There is something a bit more rustic and wild about El Guapo compared to your average cocktail, because the hot sauce's peppers, vinegar and a host of other flavors give this drink its feral quality. As a result, it is not as attractive as a clean chile infusion would give it that feral quality.

As a result of this, it is also important to keep the drink so ugly, to dump it into a glass rather than straining it over fresh ice. If you wanted to serve this in a coupe, there's no flavor-based reason you could not do so, but aesthetically, the rust-colored glass with ice shards and garden detritus is a perfect reflection of the upcoming party and earns the name El Guapo as a kind of final joke, although it does so ironically, as is the case with the character in Three Amigos.

He says he chose the name in a way that was free of irony, simply because he loved that movie growing up, and he thought they might have had some pretty good tequila and mezcal in the Mexican village where the movie takes place. Despite the fact that Jefe was one of his favorite villains in the movie, he admits that El Guapo was a much better name for it.

El Guapo

  • 2 oz. tequila or mezcal
  • Half a lime, quartered
  • 3-4 cucumber slices
  • 0.75 oz. simple syrup
  • 3-5 dashes (about 0.25 oz.) hot sauce

It is important to muddle lime pieces in the shaker tin, so that as much juice as possible can be extracted. After adding all the other ingredients, shake hard for about five to six seconds, and then pour into a large rocks glass, ice in and all. Taste for balance, and if necessary, add more lime juice to the glass. Add salt and black pepper to the drink as garnishes.


Courtesy of Cocktail Recipes

In the original recipe, tequila was used to make this drink, but I prefer mezcal because it has the fat smoke of mezcal, which emphasizes the drink's rustic quality. In terms of brands, you do not need to purchase anything special as the addition of hot sauce will take focus away from the spirit, so it is not so important. Both are great, you can use whatever you prefer.

As we were discussing when we talked about the Paloma, it is important to use 100% agave tequila or mezcal as a minimum standard, but there are plenty of good and inexpensive bottles that fall into this category. In terms of tequilas, I would recommend Cimarron, Olmeca Altos, or Real del Valle, while in terms of mezcal, Banhez, El Silencio, and Del Maguey Vida are all excellent, but there are plenty of great and affordable mixing spirits available.
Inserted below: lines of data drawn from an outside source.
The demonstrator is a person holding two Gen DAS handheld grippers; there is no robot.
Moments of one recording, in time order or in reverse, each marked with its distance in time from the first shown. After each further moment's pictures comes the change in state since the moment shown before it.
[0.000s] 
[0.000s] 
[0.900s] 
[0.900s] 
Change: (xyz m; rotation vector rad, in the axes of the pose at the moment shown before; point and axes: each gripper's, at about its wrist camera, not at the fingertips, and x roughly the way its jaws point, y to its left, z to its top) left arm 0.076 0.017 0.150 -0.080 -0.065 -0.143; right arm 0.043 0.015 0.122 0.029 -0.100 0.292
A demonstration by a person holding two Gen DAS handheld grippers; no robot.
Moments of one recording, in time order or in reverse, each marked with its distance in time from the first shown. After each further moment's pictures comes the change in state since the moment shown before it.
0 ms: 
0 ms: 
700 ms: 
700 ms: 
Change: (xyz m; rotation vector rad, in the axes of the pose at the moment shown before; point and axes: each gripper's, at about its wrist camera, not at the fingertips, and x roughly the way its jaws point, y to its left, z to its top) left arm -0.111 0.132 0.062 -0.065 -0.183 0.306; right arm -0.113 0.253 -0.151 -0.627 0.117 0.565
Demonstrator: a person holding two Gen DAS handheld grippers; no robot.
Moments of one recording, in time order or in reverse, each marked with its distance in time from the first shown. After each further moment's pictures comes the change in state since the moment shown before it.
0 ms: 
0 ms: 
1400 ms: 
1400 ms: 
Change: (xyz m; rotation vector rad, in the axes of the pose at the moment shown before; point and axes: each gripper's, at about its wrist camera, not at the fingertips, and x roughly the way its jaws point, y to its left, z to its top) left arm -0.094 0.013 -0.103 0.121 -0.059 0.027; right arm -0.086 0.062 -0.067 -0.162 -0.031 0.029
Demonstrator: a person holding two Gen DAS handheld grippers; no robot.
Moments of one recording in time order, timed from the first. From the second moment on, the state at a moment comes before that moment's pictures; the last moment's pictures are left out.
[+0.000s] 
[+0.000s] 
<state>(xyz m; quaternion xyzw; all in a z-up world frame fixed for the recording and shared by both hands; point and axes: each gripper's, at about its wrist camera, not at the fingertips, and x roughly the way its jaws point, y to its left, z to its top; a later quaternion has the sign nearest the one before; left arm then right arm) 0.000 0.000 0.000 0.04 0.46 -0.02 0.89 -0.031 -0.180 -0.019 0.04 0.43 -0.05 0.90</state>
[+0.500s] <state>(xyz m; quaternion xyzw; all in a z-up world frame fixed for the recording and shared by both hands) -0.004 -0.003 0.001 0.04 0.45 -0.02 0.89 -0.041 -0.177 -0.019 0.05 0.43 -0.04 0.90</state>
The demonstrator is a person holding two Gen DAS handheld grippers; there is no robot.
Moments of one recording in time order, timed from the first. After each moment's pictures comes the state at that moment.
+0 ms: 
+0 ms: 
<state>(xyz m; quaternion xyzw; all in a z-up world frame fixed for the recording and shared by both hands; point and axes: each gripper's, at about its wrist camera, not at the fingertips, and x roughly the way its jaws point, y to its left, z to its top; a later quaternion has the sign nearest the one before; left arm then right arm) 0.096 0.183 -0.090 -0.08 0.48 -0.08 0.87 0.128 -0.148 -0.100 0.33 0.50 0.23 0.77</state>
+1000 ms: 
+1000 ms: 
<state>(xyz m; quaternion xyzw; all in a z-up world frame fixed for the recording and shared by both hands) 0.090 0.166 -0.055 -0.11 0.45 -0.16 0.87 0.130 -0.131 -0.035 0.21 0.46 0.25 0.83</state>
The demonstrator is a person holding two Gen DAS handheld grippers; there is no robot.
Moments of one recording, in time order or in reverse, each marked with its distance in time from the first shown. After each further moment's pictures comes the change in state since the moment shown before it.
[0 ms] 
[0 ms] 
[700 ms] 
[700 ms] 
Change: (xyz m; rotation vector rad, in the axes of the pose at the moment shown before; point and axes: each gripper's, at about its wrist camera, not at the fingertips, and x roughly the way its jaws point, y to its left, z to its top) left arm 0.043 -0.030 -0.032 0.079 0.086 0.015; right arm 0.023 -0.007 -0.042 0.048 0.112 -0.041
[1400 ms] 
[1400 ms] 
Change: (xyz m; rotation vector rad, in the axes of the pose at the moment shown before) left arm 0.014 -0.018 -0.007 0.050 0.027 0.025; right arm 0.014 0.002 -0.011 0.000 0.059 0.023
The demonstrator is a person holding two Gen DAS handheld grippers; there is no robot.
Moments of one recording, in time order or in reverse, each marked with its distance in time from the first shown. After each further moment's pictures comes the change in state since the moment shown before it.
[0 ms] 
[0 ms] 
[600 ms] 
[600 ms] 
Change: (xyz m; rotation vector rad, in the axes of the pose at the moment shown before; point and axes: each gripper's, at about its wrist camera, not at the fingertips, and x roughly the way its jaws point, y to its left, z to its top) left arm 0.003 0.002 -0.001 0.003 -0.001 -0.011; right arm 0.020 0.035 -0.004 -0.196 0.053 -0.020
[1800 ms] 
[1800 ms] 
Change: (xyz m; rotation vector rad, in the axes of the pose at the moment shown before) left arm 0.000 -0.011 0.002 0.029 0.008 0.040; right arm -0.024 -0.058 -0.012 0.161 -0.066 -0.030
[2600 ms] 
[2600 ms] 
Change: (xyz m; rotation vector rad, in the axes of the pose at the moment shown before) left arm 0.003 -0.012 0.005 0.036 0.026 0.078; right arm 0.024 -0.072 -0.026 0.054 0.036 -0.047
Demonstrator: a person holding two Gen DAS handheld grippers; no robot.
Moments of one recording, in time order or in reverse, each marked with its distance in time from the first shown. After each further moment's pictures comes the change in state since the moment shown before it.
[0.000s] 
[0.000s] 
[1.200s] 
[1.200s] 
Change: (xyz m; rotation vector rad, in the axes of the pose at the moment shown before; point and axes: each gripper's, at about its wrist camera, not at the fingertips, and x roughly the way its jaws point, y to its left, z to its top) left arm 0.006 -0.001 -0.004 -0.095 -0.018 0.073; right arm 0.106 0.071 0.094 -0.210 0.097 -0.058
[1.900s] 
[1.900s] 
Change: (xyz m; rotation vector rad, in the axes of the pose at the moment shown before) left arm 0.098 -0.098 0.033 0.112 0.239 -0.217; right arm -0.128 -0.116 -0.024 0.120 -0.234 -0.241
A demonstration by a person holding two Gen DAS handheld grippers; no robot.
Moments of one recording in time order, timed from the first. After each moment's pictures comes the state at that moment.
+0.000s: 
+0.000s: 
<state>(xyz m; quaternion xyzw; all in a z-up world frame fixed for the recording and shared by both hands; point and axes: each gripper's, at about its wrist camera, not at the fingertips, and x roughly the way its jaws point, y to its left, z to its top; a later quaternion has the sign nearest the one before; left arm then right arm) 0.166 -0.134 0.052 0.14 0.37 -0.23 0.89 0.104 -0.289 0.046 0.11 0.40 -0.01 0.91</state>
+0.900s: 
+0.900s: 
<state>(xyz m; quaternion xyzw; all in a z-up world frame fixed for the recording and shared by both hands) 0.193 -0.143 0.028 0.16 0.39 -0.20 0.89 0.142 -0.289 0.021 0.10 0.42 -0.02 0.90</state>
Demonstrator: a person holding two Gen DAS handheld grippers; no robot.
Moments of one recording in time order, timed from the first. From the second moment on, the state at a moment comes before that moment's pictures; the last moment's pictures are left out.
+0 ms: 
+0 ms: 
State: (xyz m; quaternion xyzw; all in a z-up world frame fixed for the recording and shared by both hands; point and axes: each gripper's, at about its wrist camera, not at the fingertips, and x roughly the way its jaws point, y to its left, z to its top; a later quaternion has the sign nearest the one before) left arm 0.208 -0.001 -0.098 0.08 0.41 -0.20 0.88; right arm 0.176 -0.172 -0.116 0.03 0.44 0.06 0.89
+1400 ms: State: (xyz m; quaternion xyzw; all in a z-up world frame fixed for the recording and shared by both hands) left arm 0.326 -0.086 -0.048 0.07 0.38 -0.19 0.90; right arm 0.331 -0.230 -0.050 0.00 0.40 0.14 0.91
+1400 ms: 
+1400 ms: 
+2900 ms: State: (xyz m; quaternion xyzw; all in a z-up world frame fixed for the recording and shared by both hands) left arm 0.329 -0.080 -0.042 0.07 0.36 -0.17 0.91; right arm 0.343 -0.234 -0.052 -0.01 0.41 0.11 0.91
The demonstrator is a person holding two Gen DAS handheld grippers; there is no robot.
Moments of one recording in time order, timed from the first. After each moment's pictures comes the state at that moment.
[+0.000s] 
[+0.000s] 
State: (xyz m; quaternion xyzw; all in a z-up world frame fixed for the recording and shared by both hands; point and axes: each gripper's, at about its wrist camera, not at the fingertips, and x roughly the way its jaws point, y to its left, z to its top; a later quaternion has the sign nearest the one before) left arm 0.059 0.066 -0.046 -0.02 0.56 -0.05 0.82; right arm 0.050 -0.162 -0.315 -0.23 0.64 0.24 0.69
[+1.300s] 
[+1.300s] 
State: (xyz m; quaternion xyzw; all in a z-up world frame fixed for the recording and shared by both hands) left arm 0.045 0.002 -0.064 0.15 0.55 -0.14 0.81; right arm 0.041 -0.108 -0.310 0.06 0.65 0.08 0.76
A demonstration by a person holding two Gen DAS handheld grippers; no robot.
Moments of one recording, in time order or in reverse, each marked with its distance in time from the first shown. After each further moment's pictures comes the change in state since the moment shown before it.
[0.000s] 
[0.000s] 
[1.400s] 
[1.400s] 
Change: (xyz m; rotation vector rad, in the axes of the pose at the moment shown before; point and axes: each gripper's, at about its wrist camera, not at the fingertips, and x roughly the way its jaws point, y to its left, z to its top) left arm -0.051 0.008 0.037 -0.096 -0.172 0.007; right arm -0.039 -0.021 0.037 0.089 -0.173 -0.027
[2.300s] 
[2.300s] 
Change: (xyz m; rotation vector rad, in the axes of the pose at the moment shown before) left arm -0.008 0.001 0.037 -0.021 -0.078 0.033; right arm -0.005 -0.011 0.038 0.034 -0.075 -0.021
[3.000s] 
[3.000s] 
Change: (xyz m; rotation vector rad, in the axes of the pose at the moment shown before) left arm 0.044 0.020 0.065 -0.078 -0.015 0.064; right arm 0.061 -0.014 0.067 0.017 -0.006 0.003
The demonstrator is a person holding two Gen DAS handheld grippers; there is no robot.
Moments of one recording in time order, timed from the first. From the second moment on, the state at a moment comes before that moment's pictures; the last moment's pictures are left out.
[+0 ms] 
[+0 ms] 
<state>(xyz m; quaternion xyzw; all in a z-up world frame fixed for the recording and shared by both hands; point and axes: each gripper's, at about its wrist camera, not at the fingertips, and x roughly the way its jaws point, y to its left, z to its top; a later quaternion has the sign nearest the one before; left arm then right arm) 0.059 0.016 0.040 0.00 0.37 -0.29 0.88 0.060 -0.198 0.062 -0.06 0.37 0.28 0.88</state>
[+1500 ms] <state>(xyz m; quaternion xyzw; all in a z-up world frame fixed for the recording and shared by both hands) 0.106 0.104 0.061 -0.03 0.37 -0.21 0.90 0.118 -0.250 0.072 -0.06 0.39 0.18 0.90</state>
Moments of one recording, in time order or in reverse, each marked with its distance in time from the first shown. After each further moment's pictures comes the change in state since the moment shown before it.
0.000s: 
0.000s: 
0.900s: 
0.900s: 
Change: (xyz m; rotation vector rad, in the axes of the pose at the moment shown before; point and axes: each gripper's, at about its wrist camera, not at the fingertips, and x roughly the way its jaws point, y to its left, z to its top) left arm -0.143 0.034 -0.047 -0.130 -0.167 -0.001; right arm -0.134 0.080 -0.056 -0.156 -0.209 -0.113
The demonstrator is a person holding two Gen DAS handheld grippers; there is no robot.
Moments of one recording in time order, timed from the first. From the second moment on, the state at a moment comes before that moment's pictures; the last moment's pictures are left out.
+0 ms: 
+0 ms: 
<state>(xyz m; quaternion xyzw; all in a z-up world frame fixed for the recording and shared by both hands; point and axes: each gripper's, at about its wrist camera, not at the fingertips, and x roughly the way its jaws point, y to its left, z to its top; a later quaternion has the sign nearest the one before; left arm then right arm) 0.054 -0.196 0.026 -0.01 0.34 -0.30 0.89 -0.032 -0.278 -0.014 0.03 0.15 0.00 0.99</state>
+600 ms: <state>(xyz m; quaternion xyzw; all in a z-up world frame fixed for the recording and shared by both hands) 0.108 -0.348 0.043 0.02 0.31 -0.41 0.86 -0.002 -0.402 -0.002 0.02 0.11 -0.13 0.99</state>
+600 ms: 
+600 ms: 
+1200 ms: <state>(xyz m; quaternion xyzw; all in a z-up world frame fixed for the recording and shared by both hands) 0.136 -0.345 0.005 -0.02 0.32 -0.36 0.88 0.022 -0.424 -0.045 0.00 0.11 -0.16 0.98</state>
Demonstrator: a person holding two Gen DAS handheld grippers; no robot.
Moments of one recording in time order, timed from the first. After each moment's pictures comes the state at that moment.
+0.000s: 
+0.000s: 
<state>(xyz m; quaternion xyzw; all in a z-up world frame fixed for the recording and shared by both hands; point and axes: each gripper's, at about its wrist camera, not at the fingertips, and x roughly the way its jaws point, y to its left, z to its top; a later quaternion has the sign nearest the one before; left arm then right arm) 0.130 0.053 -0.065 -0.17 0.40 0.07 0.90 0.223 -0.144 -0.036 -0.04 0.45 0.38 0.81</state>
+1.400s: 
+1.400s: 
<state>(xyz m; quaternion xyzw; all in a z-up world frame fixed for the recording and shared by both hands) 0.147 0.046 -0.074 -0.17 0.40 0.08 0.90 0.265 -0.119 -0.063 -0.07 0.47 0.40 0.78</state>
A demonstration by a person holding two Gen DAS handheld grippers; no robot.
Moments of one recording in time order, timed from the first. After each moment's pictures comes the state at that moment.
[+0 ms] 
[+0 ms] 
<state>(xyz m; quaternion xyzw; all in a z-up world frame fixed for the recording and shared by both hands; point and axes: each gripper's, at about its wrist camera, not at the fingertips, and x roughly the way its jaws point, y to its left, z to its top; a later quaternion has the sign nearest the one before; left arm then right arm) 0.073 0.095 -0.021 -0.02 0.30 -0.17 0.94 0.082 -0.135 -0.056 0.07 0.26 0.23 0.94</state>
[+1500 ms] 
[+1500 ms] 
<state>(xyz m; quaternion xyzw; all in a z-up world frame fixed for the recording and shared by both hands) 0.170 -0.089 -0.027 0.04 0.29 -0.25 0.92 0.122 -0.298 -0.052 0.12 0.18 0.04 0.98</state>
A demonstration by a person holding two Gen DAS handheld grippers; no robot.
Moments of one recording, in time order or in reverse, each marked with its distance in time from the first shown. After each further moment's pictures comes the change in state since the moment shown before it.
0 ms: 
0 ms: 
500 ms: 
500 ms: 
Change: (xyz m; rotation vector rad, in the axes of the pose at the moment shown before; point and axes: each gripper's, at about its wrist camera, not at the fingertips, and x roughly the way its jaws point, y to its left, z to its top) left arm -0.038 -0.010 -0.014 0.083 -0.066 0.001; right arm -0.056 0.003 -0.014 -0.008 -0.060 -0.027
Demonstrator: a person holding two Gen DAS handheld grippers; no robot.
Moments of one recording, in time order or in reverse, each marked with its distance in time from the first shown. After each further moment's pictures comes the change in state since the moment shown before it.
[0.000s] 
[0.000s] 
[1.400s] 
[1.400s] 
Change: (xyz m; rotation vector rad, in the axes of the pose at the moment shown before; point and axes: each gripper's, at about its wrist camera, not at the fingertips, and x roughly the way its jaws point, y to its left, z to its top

Muddling limes is a bit of an issue with lime juice. Despite the fact that it presses the lime skins so you get more zest out of them, it is frustratingly inexact in terms of how much juice you will get from them. Almost always, you will have to tweak the balance post-shaking. In addition to using 0.75 oz. lime juice, it is equally acceptable to use just 0.75 oz. lime juice and be done with it. If you don't like it, you can cut or peel a small piece of lime skin, throw that in the drink and shake it.

As it turns out, Ross's original recipe does not include cucumber when making this drink, which I learned many years ago with cucumbers. Although there are cucumbers in a Gordon's Breakfast, a gin version of this drink that (I believe) slightly predates it, they are not present here, at least not traditionally. While you can omit it, you may wish to do so. I think its presence as a shock absorber for the spice is much appreciated, so feel free to do so.

This recipe calls for Cholula as the hot sauce, which is, in fact, an excellent choice in this case. As well as Tapatio, I have used Sriracha, and I've also added home-made smoked fresno hot sauce, and all have been excellent. In general, I did not like Tabasco as much, but I also do not like it as much across the board, so I suspect you will enjoy it just fine no matter what you use.